--- About this exercise ---
Search the records below for the word "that", then return every line where it appears.

--- Material to process ---
..............................
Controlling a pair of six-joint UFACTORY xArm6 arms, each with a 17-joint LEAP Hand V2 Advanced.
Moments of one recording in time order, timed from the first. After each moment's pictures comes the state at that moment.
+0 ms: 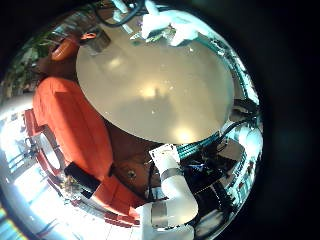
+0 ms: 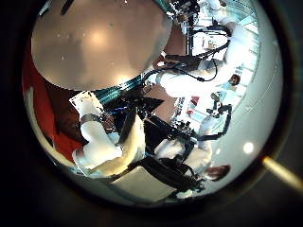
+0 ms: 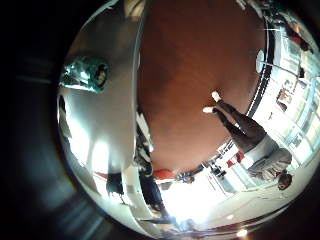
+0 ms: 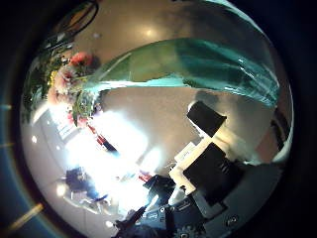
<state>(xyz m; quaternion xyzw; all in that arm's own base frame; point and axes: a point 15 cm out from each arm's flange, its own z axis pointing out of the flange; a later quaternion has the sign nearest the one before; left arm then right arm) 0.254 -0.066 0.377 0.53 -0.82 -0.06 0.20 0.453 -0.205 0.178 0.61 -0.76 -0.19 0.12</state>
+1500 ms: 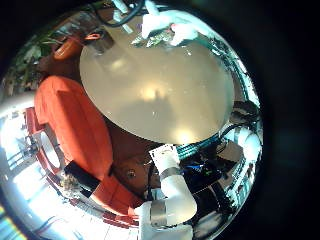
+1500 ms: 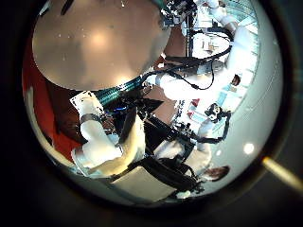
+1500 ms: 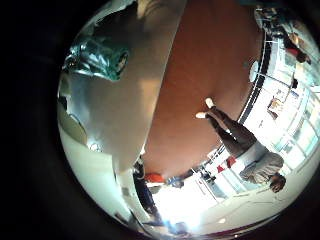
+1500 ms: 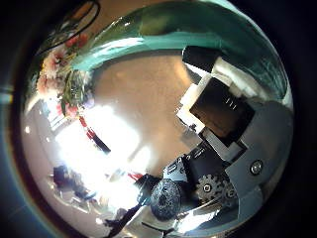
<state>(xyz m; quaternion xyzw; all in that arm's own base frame) 0.253 -0.064 0.386 0.54 -0.82 -0.05 0.19 0.465 -0.170 0.190 0.66 -0.74 -0.11 0.10</state>
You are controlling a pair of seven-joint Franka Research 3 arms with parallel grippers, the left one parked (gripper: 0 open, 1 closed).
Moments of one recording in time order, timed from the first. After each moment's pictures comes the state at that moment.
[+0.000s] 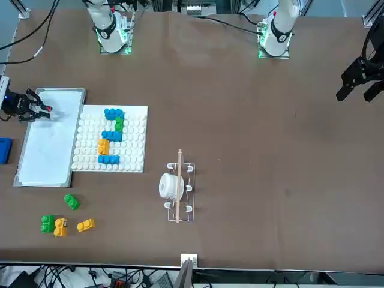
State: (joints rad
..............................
--- Exercise result ---
Moments of one recording in time order, timed from the first. After each moment's pictures comes the state at that moment.
<state>(xyz m; quaternion xyzw; all in that arm's own base frame; point and axes: a point 15 cm out from each arm's flange, its own z axis pointing out of the flange; a later quaternion has the sign nearest the one before; left arm then right arm) 0.254 -0.066 0.377 0.53 -0.82 -0.06 0.20 0.453 -0.205 0.178 0.61 -0.76 -0.19 0.12</state>
<state>(xyz m; quaternion xyzw; all in that arm's own base frame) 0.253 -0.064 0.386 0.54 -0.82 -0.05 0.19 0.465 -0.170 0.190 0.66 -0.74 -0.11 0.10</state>
Moments of one recording in time order, timed from the first. After each moment's pictures comes the state at that moment.

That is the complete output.